*WORK INSTRUCTIONS*. Only lines containing "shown" belong in the answer, each copied from the entries below.

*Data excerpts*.
----------------------------------------

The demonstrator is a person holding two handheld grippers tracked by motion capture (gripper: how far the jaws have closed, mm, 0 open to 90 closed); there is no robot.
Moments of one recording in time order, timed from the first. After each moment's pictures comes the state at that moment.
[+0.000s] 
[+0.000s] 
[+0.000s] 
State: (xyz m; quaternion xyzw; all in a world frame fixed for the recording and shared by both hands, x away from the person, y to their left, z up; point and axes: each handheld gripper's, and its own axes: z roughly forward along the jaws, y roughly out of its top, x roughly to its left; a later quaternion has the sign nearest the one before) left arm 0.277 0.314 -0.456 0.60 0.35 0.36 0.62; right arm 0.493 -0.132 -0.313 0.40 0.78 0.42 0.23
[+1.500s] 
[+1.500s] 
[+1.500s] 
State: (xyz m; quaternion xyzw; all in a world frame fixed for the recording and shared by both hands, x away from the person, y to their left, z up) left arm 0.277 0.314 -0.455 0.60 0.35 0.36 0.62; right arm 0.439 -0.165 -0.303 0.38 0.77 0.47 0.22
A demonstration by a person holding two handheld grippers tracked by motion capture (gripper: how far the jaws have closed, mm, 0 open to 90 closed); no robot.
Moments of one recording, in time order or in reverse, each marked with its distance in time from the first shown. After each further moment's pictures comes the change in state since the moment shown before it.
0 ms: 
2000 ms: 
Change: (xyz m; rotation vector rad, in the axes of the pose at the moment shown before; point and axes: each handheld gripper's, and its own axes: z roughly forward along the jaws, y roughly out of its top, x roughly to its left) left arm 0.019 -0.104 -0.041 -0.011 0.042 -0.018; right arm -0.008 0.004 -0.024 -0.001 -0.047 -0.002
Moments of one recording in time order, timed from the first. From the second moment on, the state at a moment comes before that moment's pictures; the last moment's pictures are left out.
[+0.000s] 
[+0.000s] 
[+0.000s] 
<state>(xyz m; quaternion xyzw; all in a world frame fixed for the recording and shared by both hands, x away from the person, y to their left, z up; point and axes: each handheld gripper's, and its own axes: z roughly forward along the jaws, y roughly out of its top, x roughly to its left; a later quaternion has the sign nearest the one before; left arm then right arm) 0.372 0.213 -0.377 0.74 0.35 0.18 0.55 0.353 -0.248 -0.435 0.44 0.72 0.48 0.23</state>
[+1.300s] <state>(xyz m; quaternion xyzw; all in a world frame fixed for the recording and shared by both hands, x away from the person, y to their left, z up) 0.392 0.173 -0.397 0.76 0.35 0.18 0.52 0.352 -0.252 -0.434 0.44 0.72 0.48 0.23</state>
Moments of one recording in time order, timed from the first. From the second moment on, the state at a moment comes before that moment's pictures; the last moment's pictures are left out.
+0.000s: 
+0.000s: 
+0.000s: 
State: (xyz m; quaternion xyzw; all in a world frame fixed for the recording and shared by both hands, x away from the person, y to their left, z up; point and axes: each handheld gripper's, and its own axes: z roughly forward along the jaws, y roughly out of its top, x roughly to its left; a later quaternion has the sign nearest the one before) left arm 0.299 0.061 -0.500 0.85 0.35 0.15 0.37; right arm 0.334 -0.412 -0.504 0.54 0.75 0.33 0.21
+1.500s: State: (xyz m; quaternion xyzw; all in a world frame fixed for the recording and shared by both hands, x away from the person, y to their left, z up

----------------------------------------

*RESULT BELOW*.
Moments of one recording, in time order or in reverse, each marked with its distance in time from the first shown. After each further moment's pictures comes the change in state since the moment shown before it.
Change: (xyz m; rotation vector rad, in the axes of the pose at the moment shown before; point and axes: each handheld gripper's, and its own axes: z roughly forward along the jaws, y roughly out of its top, x roughly to its left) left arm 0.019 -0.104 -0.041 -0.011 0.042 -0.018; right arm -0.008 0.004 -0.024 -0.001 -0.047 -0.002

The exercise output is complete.